In the same way Abraham believed in God, we ought to trust in the resurrected Christ. We must believe in the resurrection despite some evidence to the contrary. There exists plenty of skepticism today concerning the resurrection of Christ; and the reasons are all across the board. Some say He never existed to resurrect. Some say his resurrection is no more significant than any other false religion that claims a resurrected character. Others say his resurrection was a fake, a hoax, a conspiracy; much like the Jewish leaders tried to say in Matthew 28:11-15 (we have discussed these examples in recent weeks).

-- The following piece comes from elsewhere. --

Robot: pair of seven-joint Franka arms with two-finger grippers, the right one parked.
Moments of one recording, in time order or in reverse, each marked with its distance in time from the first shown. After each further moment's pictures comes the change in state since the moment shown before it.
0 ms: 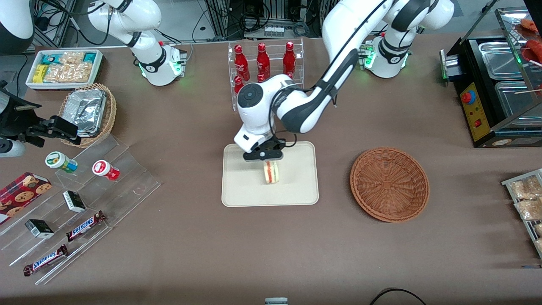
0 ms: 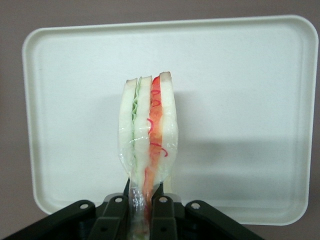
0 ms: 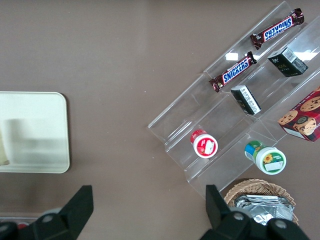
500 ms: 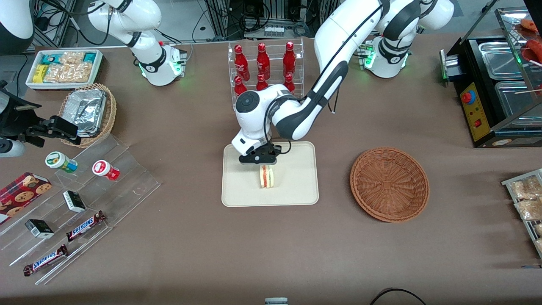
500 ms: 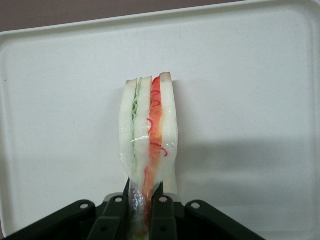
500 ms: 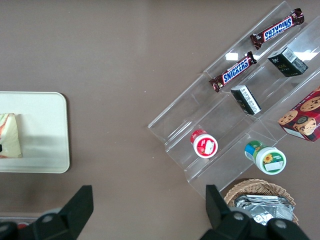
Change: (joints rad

There are proposed reasons not to believe in the resurrection; but there are far greater evidences to support it. One would be that the most historically and consistent ancient document, our Bible, substantiates and gives witness to His resurrection. Also, the resurrection is consistent with the miracles of Christ. In John 3:1-2, Nicodemus told Jesus that he had to be from God, because no person could do the miracles He had done, except God be with Him. It would not make sense that Christ was given the seal of approval by God from all His other miraculous work; yet, God would leave Him in the grave at the end of it all. But even other historical factors outside of Scripture prove the resurrection. When you look any ancient historical account that gives witness to the historicity of Christ, none of them record a cadaver filled tomb. No Jew, no heretic, no anti-Christ ever made the claim, “just go look back at His tomb, and you will find His body there; He is not risen, check for yourselves.” Despite some arguments contrary to our hope, we ought to believe in the greater evidence that substantiates our hope in the risen Savior.